Dimetrodon: The Oft-Misidentifed Permian Synapsid.

Greetings. Dimetrodon. An extinct genus of non-mammalian synapsid that lived during the Early Permian Period, approximately 295 to 272 million years ago. With the genus' species measuring between 1.7 and 4.6 meters in length as adults, and weighing between 28 and 250 kilograms, Dimetrodon's most prominent feature was the large neural spine sail formed by elongated spines extending from the animal's vertebrae.

Named in 1878 by Edward Drinker Cope, Dimetrodon is often mistaken for a dinosaur or as a contemporary of dinosaurs in popular culture, but this belief is without merit, for the genus went extinct some 40 million years before the appearance of the first dinosaurs during the subsequent Triassic Period. Although reptilian in outward appearance and internal physiology, Dimetrodon was much more closely related to mammals than to reptiles, despite the fact that it is not a direct ancestor of modern-day mammals. Dimetrodon is classified as a non-mammalian synapsid, a group traditionally called the "mammal-like reptiles," but now correctly referred to as "stem mammals." This scientific assignment groups Dimetrodon together with all mammals in the clade Synapsida, while reptiles are placed in a separate clade, the Sauropsida.
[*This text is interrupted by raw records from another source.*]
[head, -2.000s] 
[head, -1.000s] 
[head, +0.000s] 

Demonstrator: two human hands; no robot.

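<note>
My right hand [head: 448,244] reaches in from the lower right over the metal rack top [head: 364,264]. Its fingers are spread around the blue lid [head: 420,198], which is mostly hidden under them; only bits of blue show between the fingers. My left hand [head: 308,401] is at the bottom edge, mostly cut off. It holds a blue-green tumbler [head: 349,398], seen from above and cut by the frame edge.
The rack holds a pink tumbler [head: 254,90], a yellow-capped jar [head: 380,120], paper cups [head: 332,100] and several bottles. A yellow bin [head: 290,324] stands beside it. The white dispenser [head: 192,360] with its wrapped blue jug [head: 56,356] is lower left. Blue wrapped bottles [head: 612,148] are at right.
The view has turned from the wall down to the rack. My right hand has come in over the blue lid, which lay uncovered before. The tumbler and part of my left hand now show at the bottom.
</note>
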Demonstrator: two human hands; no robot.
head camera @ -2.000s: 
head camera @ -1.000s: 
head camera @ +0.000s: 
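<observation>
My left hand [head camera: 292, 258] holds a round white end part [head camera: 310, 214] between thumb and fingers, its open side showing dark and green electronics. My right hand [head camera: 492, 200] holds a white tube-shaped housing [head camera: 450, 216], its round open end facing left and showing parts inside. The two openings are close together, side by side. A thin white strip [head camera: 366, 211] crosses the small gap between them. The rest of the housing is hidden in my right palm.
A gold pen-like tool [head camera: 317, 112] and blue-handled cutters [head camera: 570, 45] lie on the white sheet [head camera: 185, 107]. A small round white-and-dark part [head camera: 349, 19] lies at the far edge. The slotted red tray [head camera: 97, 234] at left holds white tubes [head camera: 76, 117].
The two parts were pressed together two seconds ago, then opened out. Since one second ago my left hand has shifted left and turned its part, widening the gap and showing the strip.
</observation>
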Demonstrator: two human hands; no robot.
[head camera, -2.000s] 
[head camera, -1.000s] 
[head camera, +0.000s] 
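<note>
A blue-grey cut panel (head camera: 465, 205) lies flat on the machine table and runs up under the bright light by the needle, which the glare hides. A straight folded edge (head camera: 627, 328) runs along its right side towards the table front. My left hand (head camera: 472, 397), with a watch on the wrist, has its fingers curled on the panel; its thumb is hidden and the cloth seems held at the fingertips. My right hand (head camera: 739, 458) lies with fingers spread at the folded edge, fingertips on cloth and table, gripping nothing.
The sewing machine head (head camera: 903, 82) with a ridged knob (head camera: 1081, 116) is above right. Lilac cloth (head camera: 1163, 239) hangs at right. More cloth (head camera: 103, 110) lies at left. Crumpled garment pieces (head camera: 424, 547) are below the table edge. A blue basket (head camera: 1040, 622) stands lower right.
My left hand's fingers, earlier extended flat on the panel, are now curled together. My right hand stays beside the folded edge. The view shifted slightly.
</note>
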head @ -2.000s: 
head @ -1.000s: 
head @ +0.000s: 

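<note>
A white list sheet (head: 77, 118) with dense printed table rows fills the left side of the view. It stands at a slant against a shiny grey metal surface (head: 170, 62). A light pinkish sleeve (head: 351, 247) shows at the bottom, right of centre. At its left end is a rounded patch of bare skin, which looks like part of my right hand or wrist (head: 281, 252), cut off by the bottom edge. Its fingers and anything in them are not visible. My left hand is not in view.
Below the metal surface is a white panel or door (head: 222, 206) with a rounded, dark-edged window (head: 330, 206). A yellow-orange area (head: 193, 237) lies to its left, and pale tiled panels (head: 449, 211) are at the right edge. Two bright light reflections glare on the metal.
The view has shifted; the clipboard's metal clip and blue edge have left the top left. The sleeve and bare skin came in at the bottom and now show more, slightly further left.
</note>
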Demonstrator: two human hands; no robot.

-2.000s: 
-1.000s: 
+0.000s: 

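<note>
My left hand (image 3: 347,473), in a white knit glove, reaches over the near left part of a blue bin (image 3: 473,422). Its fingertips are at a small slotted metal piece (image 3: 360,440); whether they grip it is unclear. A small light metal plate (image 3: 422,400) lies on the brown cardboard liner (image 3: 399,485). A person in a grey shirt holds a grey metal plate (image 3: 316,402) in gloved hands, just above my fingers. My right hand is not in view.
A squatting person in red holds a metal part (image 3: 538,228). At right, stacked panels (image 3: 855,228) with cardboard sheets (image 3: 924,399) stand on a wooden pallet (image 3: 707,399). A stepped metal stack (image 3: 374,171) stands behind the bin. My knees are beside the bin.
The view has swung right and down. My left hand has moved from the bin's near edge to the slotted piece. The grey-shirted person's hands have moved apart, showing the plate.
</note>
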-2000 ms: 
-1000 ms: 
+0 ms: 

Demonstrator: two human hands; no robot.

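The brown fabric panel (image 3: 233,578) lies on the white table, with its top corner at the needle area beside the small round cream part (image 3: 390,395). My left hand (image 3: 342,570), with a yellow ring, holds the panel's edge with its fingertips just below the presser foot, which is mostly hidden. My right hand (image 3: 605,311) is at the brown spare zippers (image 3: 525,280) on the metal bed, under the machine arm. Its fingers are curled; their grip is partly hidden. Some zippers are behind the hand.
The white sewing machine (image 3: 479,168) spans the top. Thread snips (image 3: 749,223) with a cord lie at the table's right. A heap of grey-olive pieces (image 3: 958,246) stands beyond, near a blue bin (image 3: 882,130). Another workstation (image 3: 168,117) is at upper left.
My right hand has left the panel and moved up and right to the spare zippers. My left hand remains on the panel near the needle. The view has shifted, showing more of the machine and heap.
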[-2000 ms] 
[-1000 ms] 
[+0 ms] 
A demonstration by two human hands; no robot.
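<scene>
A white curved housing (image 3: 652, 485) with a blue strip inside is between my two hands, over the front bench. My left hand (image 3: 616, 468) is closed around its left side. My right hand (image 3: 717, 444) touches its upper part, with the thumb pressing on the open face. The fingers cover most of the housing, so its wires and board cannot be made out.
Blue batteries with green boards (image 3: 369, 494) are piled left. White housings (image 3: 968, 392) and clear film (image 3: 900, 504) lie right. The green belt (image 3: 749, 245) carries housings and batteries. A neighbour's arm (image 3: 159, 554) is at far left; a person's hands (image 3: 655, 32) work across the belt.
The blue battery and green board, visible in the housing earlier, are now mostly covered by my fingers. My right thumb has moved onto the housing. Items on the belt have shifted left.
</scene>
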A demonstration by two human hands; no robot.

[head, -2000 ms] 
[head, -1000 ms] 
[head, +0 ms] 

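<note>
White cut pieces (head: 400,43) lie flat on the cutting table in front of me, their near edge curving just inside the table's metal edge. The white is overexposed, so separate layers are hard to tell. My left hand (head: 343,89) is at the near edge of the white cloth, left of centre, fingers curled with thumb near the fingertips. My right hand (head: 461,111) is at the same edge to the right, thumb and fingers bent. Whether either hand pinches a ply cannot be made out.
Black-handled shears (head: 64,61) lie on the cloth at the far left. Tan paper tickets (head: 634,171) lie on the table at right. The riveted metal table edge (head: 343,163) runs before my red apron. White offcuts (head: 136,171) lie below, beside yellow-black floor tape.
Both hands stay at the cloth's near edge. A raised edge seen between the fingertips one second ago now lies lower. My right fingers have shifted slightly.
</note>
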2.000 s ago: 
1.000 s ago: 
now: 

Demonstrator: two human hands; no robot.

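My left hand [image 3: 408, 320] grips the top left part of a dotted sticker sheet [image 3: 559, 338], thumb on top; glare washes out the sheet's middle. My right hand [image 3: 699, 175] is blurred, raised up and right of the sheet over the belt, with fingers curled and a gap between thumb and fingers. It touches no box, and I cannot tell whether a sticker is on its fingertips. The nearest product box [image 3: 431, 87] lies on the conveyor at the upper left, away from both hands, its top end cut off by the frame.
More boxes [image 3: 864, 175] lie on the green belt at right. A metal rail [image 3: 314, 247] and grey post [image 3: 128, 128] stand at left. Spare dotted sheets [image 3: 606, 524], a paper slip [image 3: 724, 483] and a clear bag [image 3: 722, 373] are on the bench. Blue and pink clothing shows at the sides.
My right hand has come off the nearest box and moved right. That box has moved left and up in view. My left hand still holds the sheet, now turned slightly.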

Dimetrodon was a powerful apex predator, feeding on fish and tetrapods, including other reptiles and amphibians. Some smaller species of Dimetrodon may have had slightly different ecological roles. All species of dimetrodon had a semi-sprawling posture between that of a mammal and a lizard and also could walk in a more upright stance with its body and the majority or all of its tail held completely off the ground. The largest species of Dimetrodon were among the most successful predators of the Early Permian. A single large opening on either side of the back of the skull links Dimetrodon to mammals and distinguishes it from most of the earliest synapsids, which either lack cranial openings or have two openings. Physical features such as ridges on the inside of the animal's nasal cavity and a ridge at the back of the lower jaw are now thought to be part of an evolutionary progression from early four-limbed land-dwelling reptilian vertebrates to the earliest terrestrial mammals. 

There is some evidence suggesting that some species of Dimetrodon were endothermic, warm-blooded like true mammals, dinosaurs, and the birds (avian dinosaurs.) If so, Dimetrodon would be the earliest example of an endothermic animal known to modern science. 

The sail of Dimetrodon was formed by elongated neural spines projecting from the vertebrae. Each spine varied in cross-sectional shape from its base to its tip in what is now known as dimetrodont differentiation. Near the vertebrae, the spine cross-section was laterally compressed into a rectangular shape and, closer to the tip, it took on a figure-eight shape as a groove ran along either side of the spine, reinforcing the spine, preventing bending and/or fractures. Fossilized remains have demonstrated that the shape of the spines changed as each individual animal progressed through its life cycle. The lower or proximal portion of the spine had a rough surface that would have served as an anchoring point for the back muscles and also had a network of strong but flexible connective tissues. Higher up on the outer or distal portion of the spine, the bone surface was substantially smoother. The periosteum, a layer of tissue surrounding the bone, was covered in small grooves that presumably supported the blood vessels that vascularized the entire sail structure. The large groove that ran the length of the spinal column was once thought by paleontologists to be a channel for blood vessels, but since the bone does not contain any vascular canals, the sail of Dimetrodon is now thought to have not been as highly vascularized as once thought. Interestingly, some fossilized specimens of Dimetrodon preserve deformed areas of the neural spines that appear to be healed-over fractures. The cortical bone that grew over these breaks is highly vascularized, suggesting that soft tissue must have been present on the sail to supply the site with blood vessels. 

As with other sail-backed species in the fossil record, the physiological function of the neural sail has not been firmly determined by paleontologists. 

Fossilized remains of the genus are known from the United States; Texas, Oklahoma, New Mexico, Arizona, Utah and Ohio, from Canada; Prince Edward Island, and interestingly, from Germany, locations that were all part of the supercontinent Pangaea during the Early Permian. 

Thank you for your time and consideration.